Work item:
Your answer should be a faithful copy of the entire listing.

Information supplied:

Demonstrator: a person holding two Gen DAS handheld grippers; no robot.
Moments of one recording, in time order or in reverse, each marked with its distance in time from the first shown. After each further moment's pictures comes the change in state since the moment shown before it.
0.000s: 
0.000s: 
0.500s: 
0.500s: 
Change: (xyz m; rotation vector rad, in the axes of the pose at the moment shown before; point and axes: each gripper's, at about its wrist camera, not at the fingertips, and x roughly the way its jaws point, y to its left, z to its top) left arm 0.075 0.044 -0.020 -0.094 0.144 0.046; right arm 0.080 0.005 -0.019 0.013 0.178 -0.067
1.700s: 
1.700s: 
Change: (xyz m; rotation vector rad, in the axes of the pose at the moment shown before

Response for this exercise:
Demonstrator: a person holding two Gen DAS handheld grippers; no robot.
Moments of one recording, in time order or in reverse, each marked with its distance in time from the first shown. After each further moment's pictures comes the change in state since the moment shown before it.
0.000s: 
0.000s: 
0.500s: 
0.500s: 
Change: (xyz m; rotation vector rad, in the axes of the pose at the moment shown before; point and axes: each gripper's, at about its wrist camera, not at the fingertips, and x roughly the way its jaws point, y to its left, z to its top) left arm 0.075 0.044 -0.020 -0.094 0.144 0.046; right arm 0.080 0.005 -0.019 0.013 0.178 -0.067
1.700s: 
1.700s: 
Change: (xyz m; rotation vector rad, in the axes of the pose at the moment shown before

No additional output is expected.